§ **REQUIREMENT**
Give all of the data again exactly as written, omitting every image.
::: GIVEN MATERIAL
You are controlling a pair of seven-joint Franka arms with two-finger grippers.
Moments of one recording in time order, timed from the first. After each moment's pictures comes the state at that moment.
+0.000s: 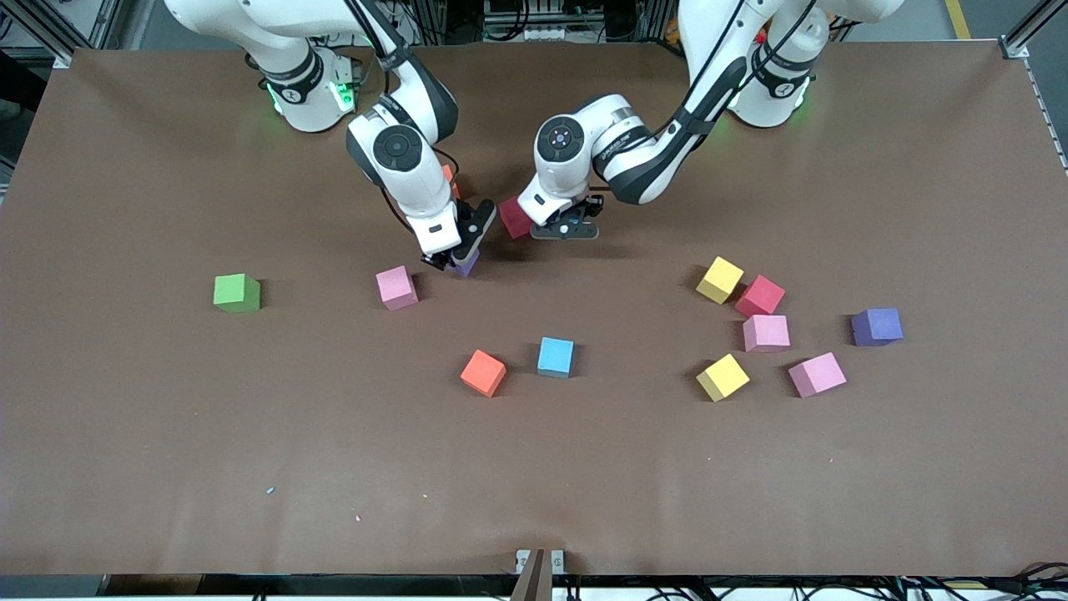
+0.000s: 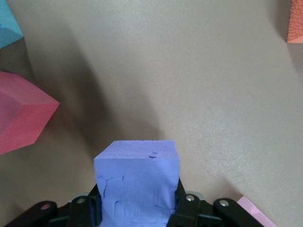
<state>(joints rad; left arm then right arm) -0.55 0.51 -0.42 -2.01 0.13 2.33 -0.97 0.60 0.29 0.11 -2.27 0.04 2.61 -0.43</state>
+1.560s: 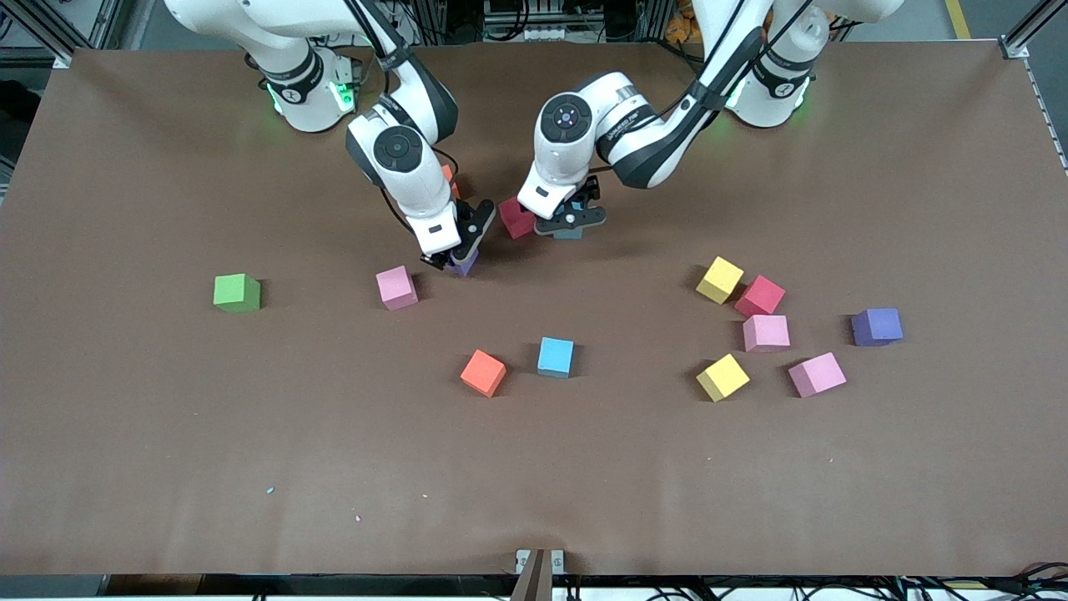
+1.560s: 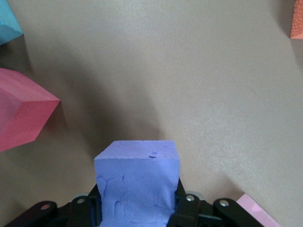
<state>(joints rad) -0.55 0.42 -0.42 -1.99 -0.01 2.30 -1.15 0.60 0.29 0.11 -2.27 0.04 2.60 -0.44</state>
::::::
§ **RESPONSE AREA**
You are controlling a pair of seven-joint Franka arms with two-finger grippers.
Moments of one recording in time order, timed from the first. After each moment's pictures comes the state at that moment.
+0.000s: 
+0.000s: 
<state>(joints rad; left arm then right arm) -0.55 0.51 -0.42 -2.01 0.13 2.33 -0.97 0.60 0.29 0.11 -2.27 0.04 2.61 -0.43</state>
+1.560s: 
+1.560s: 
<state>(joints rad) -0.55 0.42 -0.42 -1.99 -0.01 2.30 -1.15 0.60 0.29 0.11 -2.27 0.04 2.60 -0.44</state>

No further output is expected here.